Stored items from a collection
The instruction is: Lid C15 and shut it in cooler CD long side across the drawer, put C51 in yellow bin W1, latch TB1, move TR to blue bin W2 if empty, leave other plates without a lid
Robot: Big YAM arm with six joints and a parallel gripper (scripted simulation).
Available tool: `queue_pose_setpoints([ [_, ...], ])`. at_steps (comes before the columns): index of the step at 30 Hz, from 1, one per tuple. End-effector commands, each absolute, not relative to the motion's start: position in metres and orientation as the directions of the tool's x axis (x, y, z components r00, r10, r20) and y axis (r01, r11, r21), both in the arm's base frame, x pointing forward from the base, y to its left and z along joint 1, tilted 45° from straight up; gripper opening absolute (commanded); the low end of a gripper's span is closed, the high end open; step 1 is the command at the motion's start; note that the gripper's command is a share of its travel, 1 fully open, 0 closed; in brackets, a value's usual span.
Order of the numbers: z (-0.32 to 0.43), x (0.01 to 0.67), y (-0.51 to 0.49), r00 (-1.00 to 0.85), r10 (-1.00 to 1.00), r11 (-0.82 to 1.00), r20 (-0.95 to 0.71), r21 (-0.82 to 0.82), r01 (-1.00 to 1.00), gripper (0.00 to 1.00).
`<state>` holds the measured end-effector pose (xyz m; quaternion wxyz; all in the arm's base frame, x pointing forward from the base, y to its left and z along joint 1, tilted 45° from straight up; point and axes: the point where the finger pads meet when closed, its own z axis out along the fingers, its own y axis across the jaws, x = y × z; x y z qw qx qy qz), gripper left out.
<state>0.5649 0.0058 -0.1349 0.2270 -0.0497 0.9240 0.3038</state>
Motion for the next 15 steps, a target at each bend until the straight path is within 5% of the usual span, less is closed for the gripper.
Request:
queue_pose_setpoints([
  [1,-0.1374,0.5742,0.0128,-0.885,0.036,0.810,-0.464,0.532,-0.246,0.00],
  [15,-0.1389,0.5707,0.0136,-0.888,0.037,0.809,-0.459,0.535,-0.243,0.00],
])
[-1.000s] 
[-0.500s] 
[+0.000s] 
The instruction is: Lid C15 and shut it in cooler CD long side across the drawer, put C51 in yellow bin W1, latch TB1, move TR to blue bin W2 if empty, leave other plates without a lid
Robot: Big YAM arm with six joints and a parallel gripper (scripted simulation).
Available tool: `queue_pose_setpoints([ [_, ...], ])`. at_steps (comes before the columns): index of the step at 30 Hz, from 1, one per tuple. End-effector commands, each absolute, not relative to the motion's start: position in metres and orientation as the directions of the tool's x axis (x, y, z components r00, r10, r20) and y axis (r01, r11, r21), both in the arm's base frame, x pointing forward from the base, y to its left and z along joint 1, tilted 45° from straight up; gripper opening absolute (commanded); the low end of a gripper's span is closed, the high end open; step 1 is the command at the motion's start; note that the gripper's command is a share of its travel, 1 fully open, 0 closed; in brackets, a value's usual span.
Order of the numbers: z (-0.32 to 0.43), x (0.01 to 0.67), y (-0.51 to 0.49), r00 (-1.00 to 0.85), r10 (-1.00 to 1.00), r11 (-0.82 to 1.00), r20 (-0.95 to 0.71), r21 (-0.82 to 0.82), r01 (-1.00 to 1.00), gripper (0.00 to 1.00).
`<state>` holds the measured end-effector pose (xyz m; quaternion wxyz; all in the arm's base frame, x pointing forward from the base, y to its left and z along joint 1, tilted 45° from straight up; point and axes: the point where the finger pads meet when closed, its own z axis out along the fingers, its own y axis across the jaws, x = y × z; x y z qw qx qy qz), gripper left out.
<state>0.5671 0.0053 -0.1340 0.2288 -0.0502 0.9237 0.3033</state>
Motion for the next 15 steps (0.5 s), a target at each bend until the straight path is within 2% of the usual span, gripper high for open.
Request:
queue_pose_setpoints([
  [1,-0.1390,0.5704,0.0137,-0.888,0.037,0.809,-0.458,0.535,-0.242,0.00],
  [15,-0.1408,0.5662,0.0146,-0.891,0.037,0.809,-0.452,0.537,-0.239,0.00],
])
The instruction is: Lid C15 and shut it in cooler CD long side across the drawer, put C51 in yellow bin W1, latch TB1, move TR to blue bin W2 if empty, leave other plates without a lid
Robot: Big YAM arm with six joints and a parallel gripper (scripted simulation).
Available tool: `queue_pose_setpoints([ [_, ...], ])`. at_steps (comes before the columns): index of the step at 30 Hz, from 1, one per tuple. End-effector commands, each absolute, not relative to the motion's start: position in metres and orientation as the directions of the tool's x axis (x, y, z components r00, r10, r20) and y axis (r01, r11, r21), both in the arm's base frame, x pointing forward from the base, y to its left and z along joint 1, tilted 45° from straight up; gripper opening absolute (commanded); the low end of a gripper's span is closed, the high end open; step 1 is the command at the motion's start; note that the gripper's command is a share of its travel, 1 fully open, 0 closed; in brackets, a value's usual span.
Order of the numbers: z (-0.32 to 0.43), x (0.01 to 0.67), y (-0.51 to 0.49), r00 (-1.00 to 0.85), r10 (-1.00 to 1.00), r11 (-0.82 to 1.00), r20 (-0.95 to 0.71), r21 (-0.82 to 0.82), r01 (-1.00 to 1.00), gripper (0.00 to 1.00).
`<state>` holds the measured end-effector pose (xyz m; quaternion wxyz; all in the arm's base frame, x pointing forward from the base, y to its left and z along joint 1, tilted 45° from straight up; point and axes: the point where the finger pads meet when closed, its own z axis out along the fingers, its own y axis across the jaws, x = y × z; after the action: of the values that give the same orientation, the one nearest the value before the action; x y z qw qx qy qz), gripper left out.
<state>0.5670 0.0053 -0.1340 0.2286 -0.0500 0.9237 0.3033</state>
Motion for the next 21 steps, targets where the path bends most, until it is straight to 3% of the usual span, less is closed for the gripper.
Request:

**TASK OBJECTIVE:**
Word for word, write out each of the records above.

**SOLUTION:**
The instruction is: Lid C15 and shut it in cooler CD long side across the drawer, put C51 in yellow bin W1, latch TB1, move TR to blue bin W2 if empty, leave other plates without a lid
Robot: Big YAM arm with six joints and a parallel gripper (scripted simulation).
Available tool: `queue_pose_setpoints([ [_, ...], ])`. at_steps (comes before the columns): index of the step at 30 Hz, from 1, one per tuple. End-effector commands, each absolute, not relative to the motion's start: position in metres and orientation as the directions of the tool's x axis (x, y, z components r00, r10, r20) and y axis (r01, r11, r21), both in the arm's base frame, x pointing forward from the base, y to its left and z along joint 1, tilted 45° from straight up; gripper opening absolute (commanded); the low end of a gripper's span is closed, the high end open; step 1 is the command at the motion's start; note that the gripper's command is a share of its travel, 1 fully open, 0 closed; in brackets, a value's usual span.
Order of the numbers: z (-0.32 to 0.43), x (0.01 to 0.67), y (-0.51 to 0.49), r00 (-1.00 to 0.85), r10 (-1.00 to 1.00), r11 (-0.82 to 1.00), r20 (-0.95 to 0.71), r21 (-0.82 to 0.82), r01 (-1.00 to 1.00), gripper (0.00 to 1.00).
`<state>` holds the measured end-effector pose (xyz m; quaternion wxyz; all in the arm's base frame, x pointing forward from the base, y to its left and z along joint 1, tilted 45° from straight up; point and axes: the point where the finger pads meet when closed, its own z axis out along the fingers, its own y axis across the jaws, x = y × z; x y z qw qx qy qz), gripper left out.
<state>0.5649 0.0058 -0.1349 0.2270 -0.0497 0.9240 0.3038</state>
Motion for the next 15 steps, a target at each bend until the straight path is within 5% of the usual span, less is closed for the gripper.
Request:
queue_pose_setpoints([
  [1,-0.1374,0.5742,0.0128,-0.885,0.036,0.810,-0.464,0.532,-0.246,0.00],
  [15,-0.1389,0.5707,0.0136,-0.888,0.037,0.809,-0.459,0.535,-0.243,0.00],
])
[-1.000s] 
[-0.500s] 
[+0.000s] 
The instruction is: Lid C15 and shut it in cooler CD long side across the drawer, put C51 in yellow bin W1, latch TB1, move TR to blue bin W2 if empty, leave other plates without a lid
Robot: Big YAM arm with six joints and a parallel gripper (scripted simulation).
Available tool: `queue_pose_setpoints([ [_, ...], ])`. at_steps (comes before the columns): index of the step at 30 Hz, from 1, one per tuple. End-effector commands, each absolute, not relative to the motion's start: position in metres and orientation as the directions of the tool's x axis (x, y, z components r00, r10, r20) and y axis (r01, r11, r21), both in the arm's base frame, x pointing forward from the base, y to its left and z along joint 1, tilted 45° from straight up; gripper opening absolute (commanded); the low end of a gripper's span is closed, the high end open; step 1 is the command at the motion's start; note that the gripper's command is a share of its travel, 1 fully open, 0 closed; in brackets, a value's usual span.
Order of the numbers: z (-0.32 to 0.43), x (0.01 to 0.67), y (-0.51 to 0.49), r00 (-1.00 to 0.85), r10 (-1.00 to 1.00), r11 (-0.82 to 1.00), r20 (-0.95 to 0.71), r21 (-0.82 to 0.82), r01 (-1.00 to 1.00), gripper (0.00 to 1.00).
`<state>` holds the measured end-effector pose (xyz m; quaternion wxyz; all in the arm's base frame, x pointing forward from the base, y to its left and z along joint 1, tilted 45° from straight up; point and axes: the point where the finger pads meet when closed, its own z axis out along the fingers, its own y axis across the jaws, x = y × z; x y z qw qx qy qz), gripper left out.
<state>0.5671 0.0053 -0.1340 0.2288 -0.0502 0.9237 0.3033</state>
Motion for the next 15 steps (0.5 s), a target at each bend until the straight path is within 2% of the usual span, gripper high for open.
Request:
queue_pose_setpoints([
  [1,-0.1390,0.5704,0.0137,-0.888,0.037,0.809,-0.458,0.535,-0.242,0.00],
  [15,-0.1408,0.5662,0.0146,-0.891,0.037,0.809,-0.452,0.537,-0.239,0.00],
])
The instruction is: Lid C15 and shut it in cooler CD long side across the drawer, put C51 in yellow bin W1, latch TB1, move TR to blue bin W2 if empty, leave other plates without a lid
Robot: Big YAM arm with six joints and a parallel gripper (scripted simulation).
Available tool: `queue_pose_setpoints([ [_, ...], ])`. at_steps (comes before the columns): index of the step at 30 Hz, from 1, one per tuple. End-effector commands, each absolute, not relative to the motion's start: position in metres and orientation as the directions of the tool's x axis (x, y, z components r00, r10, r20) and y axis (r01, r11, r21), both in the arm's base frame, x pointing forward from the base, y to its left and z along joint 1, tilted 45° from straight up; gripper opening absolute (commanded); the low end of a gripper's span is closed, the high end open; step 1 is the command at the motion's start; note that the gripper's command is a share of its travel, 1 fully open, 0 closed; in brackets, a value's usual span.
Order of the numbers: z (-0.32 to 0.43), x (0.01 to 0.67), y (-0.51 to 0.49), r00 (-1.00 to 0.85), r10 (-1.00 to 1.00), r11 (-0.82 to 1.00), r20 (-0.95 to 0.71), r21 (-0.82 to 0.82), r01 (-1.00 to 1.00), gripper (0.00 to 1.00).
`<state>` holds the measured end-effector pose (xyz m; quaternion wxyz; all in the arm's base frame, x pointing forward from the base, y to its left and z along joint 1, tilted 45° from straight up; point and axes: the point where the finger pads meet when closed, its own z axis out along the fingers, its own y axis across the jaws, x = y × z; after the action: of the values that give the same orientation, the one nearest the value before the action; x y z qw qx qy qz), gripper left out.
<state>0.5670 0.0053 -0.1340 0.2286 -0.0500 0.9237 0.3033</state>
Motion for the next 21 steps, targets where the path bends most, until it is straight to 3% of the usual span, less is closed for the gripper.
Request:

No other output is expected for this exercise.